- Born: November 4, 1959 (age 66) Santiago, Chile
- Education: Pontifical Catholic University of Chile
- Occupations: Lawyer, disability rights activist
- Known for: Work on the Convention on the Rights of Persons with Disabilities; UN Special Envoy on Disability and Accessibility
- Notable work: Drafting of the Convention on the Rights of Persons with Disabilities
- Awards: National Prize of Human Rights (Chile) (2014)

= María Soledad Cisternas =

Chilean lawyer and activist

María Soledad Cisternas Reyes (born November 4, 1959) is a Chilean lawyer and disability rights activist. Cisternas, who became blind while she was in college has worked to increase access for people with disabilities in Chile and at the United Nations (UN). She was on the committee that drafted the Convention on the Rights of Persons with Disabilities and served as the chairperson on the Committee on the Rights of Persons with Disabilities. In 2017, Cisternas was appointed the Special Envoy on Disability and Accessibility for the UN.

== Biography ==
Cisternas was born on November 4, 1959, in Santiago. Cisternas was diagnosed with retinitis pigmentosa at the age of fourteen. She attended the Pontifical Catholic University of Chile where she studied Legal Sciences and earned a master's degree in Political Science. While she was in college, her vision continued to worsen, but she hid her condition from teachers and classmates. Becoming blind was difficult for Cisternas to accept, but eventually she started working to secure the rights of people with disabilities. Cisternas went on to become a lawyer and disability rights activist.

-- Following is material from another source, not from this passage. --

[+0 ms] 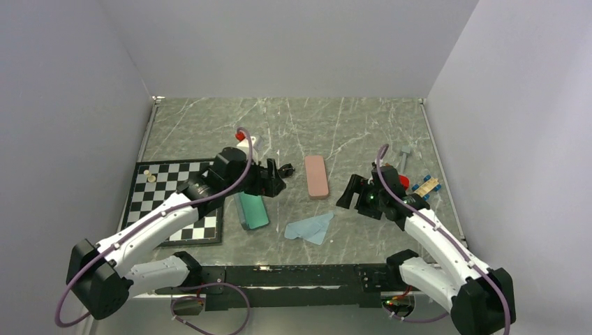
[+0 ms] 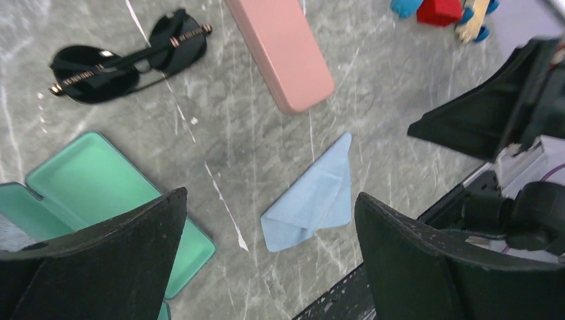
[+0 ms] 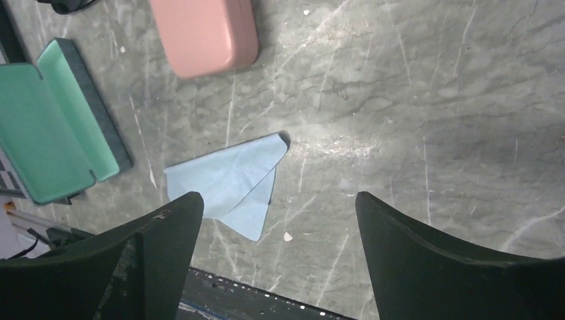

She created the Legal Disability Program at the Diego Portales University in 2000 and chaired the department until 2008. In 2001, she was part of a team that fought a lawsuit on behalf of the Deaf community to demand the inclusion of sign language and closed captions on television in Chile. Cisternas also created a group called Corporación Pro Ayuda al Débil Visual (COPRADEV) and served as president.

From 2006 to 2008, Cisternas worked on the ad hoc committee that created the Convention on the Rights of Persons with Disabilities. In 2014, she was awarded the National Prize of Human Rights (Premio Nacional de los Derechos Humanos) from the Instituto Nacional de Derechos Humanos (INDH) recognizing her for her work on the intersection of the rights of people with disabilities and the rights of women, children, senior citizens and indigenous people. Cisternas served as the chairperson on the Committee on the Rights of Persons with Disabilities. Cisternas was appointed the Special Envoy on Disability and Accessibility by the United Nations Secretary-General, António Guterres in 2017.